# TASK TO COMPLETE:
Lines in the listing below containing the string "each" are to be identified and copied.

# INPUT DATA:
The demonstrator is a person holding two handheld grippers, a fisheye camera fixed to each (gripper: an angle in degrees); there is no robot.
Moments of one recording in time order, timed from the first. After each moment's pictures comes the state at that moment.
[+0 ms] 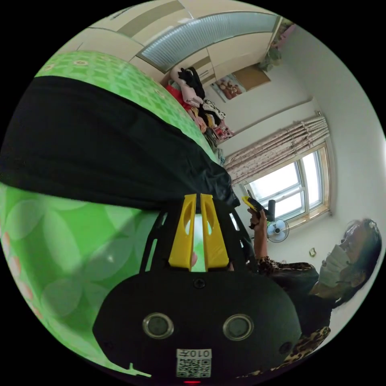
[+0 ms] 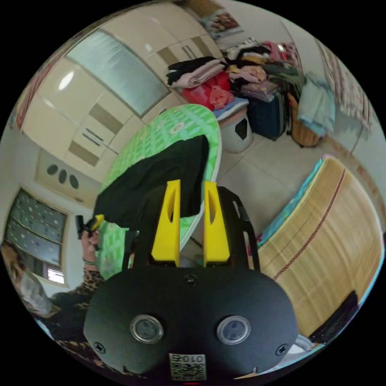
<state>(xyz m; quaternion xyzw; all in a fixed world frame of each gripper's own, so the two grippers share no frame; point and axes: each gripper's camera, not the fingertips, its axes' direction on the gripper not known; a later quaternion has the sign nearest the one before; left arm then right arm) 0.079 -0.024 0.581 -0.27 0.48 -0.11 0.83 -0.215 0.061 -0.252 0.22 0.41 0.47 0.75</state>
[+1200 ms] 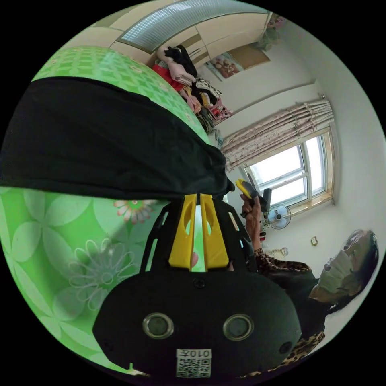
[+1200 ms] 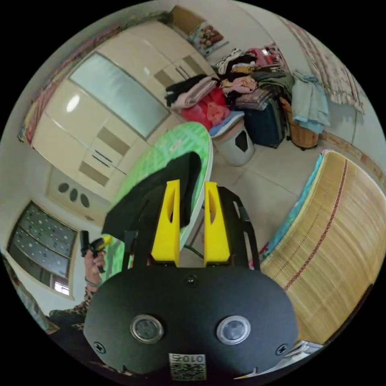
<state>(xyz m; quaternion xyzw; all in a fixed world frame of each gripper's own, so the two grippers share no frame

# EXERCISE RESULT:
The demonstrator is a person holding two handheld grippers, a fisheye camera fixed to each (gripper: an angle in degrees); there is no robot.
Moments of one recording in time order, timed from the first. After each moment's pictures comes the state at that moment.
<state>(xyz m; quaternion xyzw; all in a fixed world frame of each gripper's own, so the two grippers share no frame; point and axes: each gripper's camera, not the fingertips, its axes' direction on the gripper not known; a later quaternion has the sign nearest the one before; left arm then right arm) 0.079 -0.024 0.581 -0.27 0.48 -0.11 0.83 -0.215 0.061 -0.252 0.22 0.41 0.47 0.75</state>
<state>(xyz m; quaternion xyzw; all in a fixed world frame of each gripper's own, so the two grippers share no frame

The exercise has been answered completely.